* [Aim of the task]
In the data that follows, give the number of lines containing the word "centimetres". Offer no additional comment.

* [Data for this exercise]
== Segment start ==

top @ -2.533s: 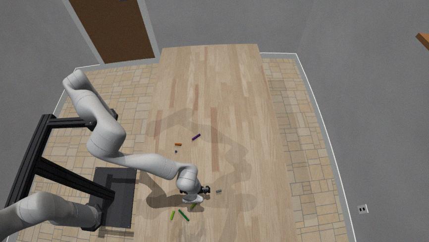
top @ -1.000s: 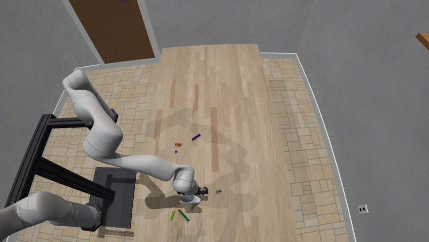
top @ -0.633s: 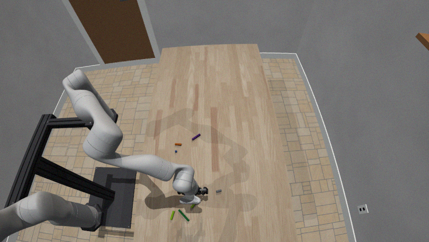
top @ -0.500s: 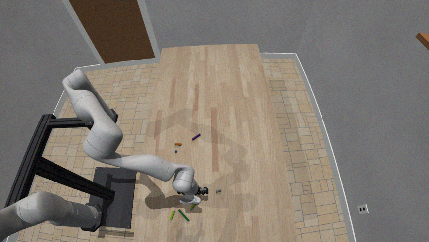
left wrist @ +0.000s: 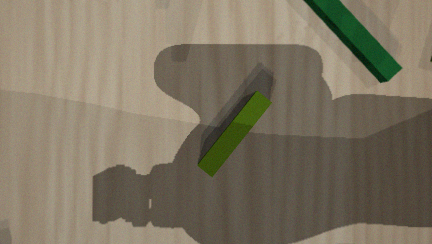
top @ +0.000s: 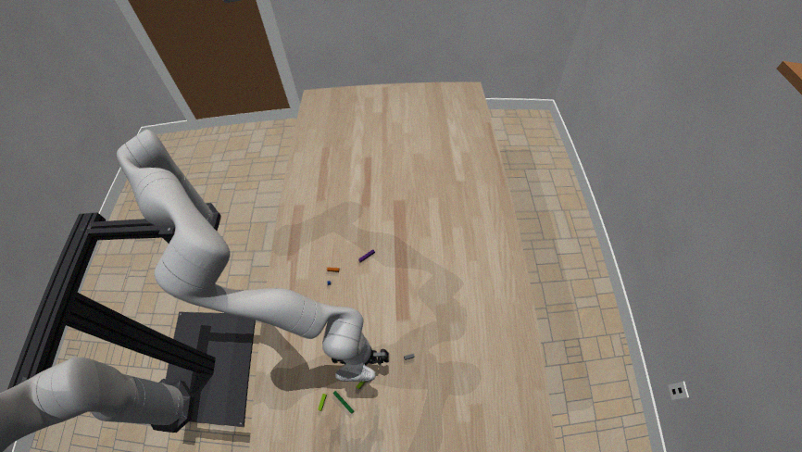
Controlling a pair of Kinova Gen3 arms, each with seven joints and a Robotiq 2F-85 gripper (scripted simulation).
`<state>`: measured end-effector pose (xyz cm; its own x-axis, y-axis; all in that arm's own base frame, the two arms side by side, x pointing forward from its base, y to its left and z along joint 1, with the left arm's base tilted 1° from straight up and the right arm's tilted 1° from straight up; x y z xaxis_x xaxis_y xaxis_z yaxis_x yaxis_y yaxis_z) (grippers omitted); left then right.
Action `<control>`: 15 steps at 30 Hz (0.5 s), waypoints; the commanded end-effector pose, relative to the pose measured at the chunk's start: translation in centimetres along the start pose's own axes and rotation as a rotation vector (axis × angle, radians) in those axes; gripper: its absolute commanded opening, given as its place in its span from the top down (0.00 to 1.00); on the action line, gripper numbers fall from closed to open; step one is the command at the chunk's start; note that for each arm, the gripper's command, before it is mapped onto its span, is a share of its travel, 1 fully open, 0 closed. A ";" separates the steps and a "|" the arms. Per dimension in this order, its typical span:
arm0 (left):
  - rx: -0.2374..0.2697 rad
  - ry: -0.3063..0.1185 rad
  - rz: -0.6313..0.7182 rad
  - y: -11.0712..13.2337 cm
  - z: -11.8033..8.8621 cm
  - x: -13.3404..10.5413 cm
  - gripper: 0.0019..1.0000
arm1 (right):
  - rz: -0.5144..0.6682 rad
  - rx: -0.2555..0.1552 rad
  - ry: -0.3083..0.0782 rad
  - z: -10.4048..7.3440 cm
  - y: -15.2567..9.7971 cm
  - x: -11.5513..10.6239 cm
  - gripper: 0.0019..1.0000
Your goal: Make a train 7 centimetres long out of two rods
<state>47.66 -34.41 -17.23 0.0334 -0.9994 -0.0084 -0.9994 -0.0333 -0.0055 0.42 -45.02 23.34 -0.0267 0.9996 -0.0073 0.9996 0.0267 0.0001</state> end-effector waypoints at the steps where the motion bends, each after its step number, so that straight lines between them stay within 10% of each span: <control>1: 0.002 0.001 0.000 -0.1 -0.1 0.1 0.00 | 0.000 0.000 -0.002 -0.1 0.0 0.0 0.00; 15: 0.001 0.000 0.073 0.6 -0.1 0.8 0.00 | 0.000 0.000 -0.002 -0.1 0.0 0.0 0.00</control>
<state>47.13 -35.02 -17.26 -0.0227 -0.9997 -0.0100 -0.9997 0.0227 -0.0043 0.42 -45.02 23.34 -0.0267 0.9996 -0.0073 0.9996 0.0267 0.0001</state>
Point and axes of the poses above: on each arm, the point where the finger pads meet when closed, its own z axis out along the fingers, its own y axis across the jaws, x = y × z, the point moved 3 cm from there along -z, back along the fingers, and after that the axes turned 1 degree about -z, right-handed, at the moved point
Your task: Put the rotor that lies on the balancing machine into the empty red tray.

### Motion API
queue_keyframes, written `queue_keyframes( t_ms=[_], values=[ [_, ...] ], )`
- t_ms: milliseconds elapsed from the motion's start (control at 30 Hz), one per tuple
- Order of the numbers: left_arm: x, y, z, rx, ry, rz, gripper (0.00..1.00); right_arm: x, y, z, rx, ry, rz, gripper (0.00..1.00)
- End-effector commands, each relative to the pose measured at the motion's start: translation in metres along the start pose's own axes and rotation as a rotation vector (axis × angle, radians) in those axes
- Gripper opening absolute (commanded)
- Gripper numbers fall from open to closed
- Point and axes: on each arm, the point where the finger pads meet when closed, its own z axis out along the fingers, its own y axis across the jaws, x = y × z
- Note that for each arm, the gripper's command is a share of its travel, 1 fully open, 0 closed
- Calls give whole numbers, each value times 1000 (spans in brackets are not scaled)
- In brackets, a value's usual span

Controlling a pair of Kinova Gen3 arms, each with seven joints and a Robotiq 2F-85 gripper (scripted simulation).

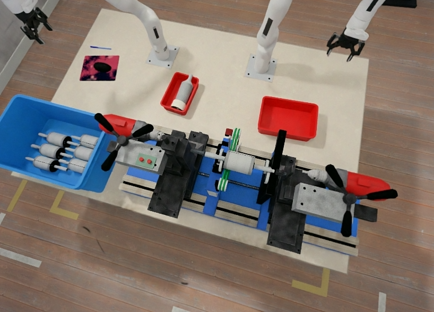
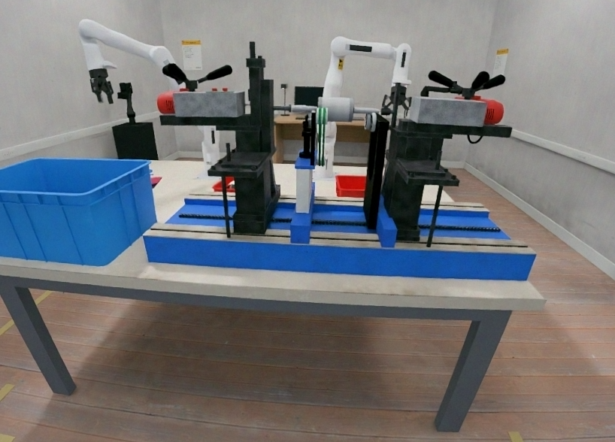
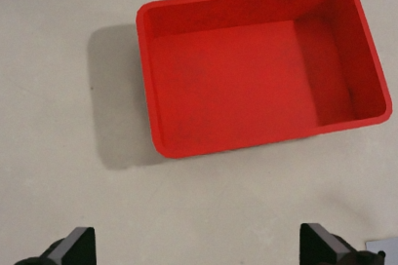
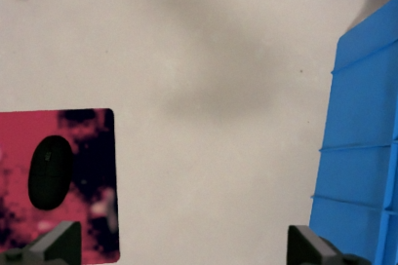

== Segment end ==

* [Task result]
2